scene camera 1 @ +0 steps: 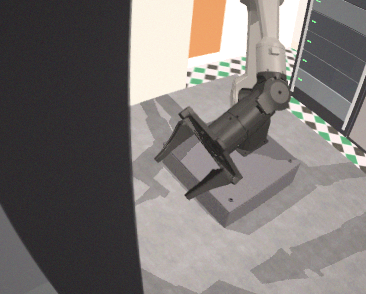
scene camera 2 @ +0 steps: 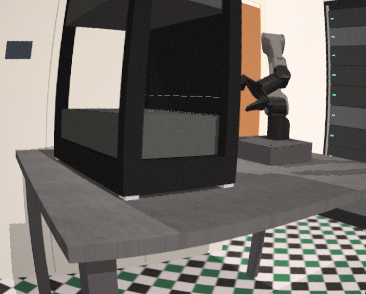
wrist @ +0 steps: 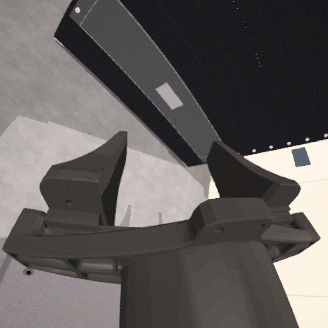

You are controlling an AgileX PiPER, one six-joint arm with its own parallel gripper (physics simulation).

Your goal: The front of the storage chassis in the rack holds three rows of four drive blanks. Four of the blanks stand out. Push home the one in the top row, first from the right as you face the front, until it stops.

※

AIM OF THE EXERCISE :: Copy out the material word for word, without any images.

FINISHED TASK ::
scene camera 1 @ +0 steps: 
scene camera 2 @ +0 steps: 
wrist @ +0 steps: 

You are controlling an AgileX PiPER, one six-joint arm with its own parallel gripper (physics simulation).

Your goal: The front of the storage chassis in the rack holds three rows of four drive blanks. Four of the blanks stand out. Push home the one in the top row, first from the right as you face the front, until it stops.

Besides this answer, nothing more is needed.